Could you write out, exactly, every line from the top of the data through the line holding "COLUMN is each"? Omit the pictures.

> [Recorded information]
--- --- ---
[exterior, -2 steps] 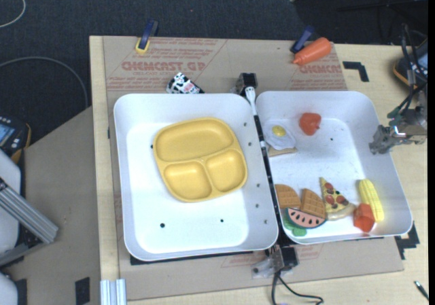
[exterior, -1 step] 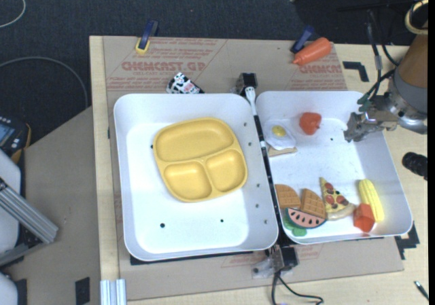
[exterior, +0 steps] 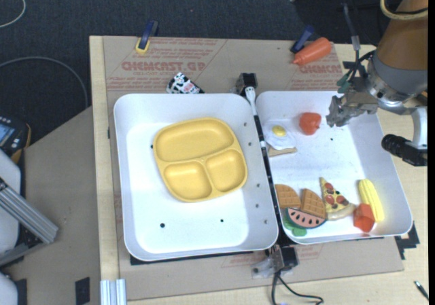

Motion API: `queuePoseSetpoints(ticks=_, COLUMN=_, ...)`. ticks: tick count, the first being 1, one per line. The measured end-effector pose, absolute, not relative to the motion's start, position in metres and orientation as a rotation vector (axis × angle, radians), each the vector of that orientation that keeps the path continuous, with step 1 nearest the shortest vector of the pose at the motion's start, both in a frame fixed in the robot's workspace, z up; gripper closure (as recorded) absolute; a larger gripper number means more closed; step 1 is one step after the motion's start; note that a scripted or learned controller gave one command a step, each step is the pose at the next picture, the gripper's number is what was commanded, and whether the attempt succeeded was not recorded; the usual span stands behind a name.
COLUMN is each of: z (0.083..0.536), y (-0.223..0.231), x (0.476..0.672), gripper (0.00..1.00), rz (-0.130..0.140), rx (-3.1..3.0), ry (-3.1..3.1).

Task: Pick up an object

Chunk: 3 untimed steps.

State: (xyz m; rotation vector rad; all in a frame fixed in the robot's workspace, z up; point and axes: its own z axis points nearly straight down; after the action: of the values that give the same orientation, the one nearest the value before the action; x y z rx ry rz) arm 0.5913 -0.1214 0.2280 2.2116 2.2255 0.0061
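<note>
Pincer (exterior: 338, 115) | grip state unclear | just beside red toy (exterior: 310, 123), right bin (exterior: 387, 161)

The bench (exterior: 204, 59) is a sheet of brown board printed with red lettering. Two white bins sit on it side by side, the left bin (exterior: 136, 229) touching the right bin (exterior: 391, 181). Behind the left bin lie a small black-and-white toy (exterior: 183, 84) and a yellow-tipped clamp (exterior: 145, 37) (at the board's far edge); an orange clamp (exterior: 311, 49) lies behind the right bin.
</note>
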Motion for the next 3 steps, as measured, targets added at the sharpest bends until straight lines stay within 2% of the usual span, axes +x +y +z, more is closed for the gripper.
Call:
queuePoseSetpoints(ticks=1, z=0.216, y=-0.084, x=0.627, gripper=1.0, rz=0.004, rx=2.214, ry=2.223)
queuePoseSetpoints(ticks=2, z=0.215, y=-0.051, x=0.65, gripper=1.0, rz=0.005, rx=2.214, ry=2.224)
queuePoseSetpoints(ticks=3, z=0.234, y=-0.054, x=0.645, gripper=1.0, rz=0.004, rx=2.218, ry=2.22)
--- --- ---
> [Written solution]
[exterior, -2 steps] 
[exterior, -1 step] 
[exterior, +0 steps] 

Motion API: `queuePoseSetpoints(ticks=_, COLUMN=_, ...)`. ticks: tick count, the first being 1, one per line. The measured end-effector pose, absolute, not relative to the motion's start, position in metres and orientation as a rotation vector (axis × angle, radians), each the vector of that orientation that keeps the path continuous, with step 1 nearest the shortest vector of the pose at the motion's start, both in a frame fixed in the robot's workspace, z up; gripper closure (as recorded) absolute; a larger gripper number means more closed; step 1 is one step after the motion's start; note that a scripted or learned controller gave one command a step, each step is the pose at the next picture, the gripper's number is what was commanded, and whether the attempt succeeded was not recorded; the usual span stands behind a name.
COLUMN is each of: z (0.083..0.536), y (-0.223..0.231), x (0.476..0.672), gripper (0.00..1.00), rz (-0.130..0.140), rx (-3.1..3.0), ry (-3.1..3.1).

None of the exercise remains to be done.